Once FDA agrees to consider a food additive petition like the one filed by the Flexible Vinyl Alliance or by EDF and its allies, the law directs the agency to publish a Federal Register notice within 30 days[1] and make a final decision within 180 days.[2] For the industry petition, the clock started on July 3, 2018, and a final decision was due on December 31, 2018. However, despite the law, FDA did not publish the notice until November 14, 2018 and the deadline for comments was January 14, 2018 – two weeks after the statutory deadline for action by FDA.

The delay in publishing the notice raises questions about the seriousness with which FDA takes these statutory deadlines. In our comments, we encouraged FDA to make timely decisions consistent with the statute.

Summary

In our petitions, we showed that ortho-phthalates as a class are not safe for use in food. Given the risks they pose, FDA has a duty to act. The first step is to make timely decisions – yet the agency is more than four months past due the September 2018 deadline.
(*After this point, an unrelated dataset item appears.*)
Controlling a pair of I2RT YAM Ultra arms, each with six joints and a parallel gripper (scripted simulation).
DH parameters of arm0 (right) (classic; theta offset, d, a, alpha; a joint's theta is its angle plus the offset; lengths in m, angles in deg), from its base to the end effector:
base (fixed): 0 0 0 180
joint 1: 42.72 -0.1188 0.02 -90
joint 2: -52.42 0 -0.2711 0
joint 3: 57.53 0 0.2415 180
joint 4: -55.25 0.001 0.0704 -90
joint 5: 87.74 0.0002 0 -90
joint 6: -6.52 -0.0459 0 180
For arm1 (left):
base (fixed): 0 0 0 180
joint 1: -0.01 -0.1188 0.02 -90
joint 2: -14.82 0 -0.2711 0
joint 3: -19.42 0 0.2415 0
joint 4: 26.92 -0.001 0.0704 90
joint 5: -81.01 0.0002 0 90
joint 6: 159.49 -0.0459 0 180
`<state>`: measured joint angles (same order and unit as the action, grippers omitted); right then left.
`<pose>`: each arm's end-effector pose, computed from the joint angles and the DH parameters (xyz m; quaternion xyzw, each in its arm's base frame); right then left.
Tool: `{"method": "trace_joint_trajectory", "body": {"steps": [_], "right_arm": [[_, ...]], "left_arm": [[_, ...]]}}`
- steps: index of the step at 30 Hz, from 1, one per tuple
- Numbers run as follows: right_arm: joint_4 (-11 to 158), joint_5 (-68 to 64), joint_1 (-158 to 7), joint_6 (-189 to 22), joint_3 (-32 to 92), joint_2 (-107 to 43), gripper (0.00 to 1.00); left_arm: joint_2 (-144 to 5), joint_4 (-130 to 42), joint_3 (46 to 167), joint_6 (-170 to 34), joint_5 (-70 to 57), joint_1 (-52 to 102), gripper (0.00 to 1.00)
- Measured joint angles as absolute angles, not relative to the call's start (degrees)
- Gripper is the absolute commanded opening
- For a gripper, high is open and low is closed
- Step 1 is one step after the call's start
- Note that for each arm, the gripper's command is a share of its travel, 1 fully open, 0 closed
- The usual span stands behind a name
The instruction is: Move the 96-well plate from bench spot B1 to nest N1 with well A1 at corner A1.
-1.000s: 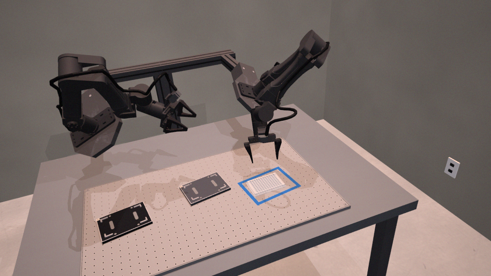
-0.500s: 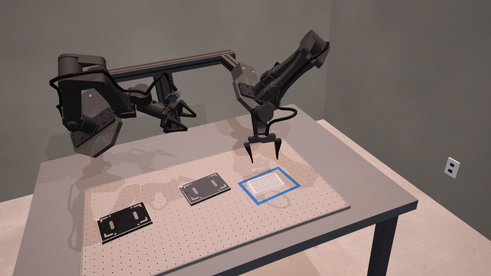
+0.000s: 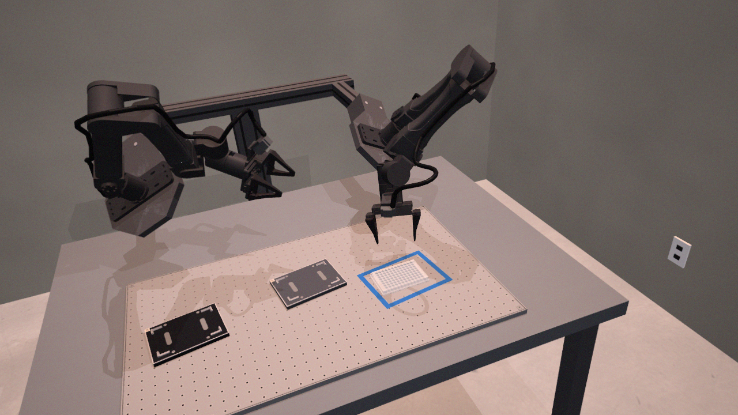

To the extent that the Flexible Vinyl Alliance petition advances the agency’s decision on our petitions, we appreciate the effort. However, from what we can tell from the Federal Register notice, the industry appears to have underestimated the potential exposure from the remaining uses  and left unresolved whether the abandonment includes ongoing uses in installed food handling equipment, and if not, how the agency intends to handle such uses.

Regardless of the effect of the industry petition on our efforts, it is certainly time for FDA to rule on whether to revoke its approval for all food contact uses of ortho-phthalates. The clock is ticking.

[1] 21 U.S.C. §348(b)(5).

[2] 21 U.S.C. §348(c)(2).  The agency has 90 days but can grant itself a 90-day extension.